Description of the task:
Say how many lines in the following data hold the word "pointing". Write nothing but that number.

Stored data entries
========
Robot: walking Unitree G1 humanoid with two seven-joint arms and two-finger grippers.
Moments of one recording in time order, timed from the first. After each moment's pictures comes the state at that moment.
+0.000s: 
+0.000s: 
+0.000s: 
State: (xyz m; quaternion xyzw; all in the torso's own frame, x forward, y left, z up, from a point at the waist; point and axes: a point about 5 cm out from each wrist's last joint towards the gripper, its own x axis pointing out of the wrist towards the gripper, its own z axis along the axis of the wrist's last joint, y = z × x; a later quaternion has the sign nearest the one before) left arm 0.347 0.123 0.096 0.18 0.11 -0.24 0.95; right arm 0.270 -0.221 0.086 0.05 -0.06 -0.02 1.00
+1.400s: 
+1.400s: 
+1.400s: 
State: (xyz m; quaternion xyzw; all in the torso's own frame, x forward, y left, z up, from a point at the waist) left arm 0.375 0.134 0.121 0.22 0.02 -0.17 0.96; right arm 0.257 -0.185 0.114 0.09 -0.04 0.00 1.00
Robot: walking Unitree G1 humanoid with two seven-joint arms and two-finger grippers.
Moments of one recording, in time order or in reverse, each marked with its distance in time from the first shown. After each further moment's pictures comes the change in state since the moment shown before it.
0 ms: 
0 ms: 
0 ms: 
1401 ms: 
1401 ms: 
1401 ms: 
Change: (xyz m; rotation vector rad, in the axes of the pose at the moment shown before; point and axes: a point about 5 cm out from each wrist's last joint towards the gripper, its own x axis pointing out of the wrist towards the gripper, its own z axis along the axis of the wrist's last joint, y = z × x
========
Your solution:
2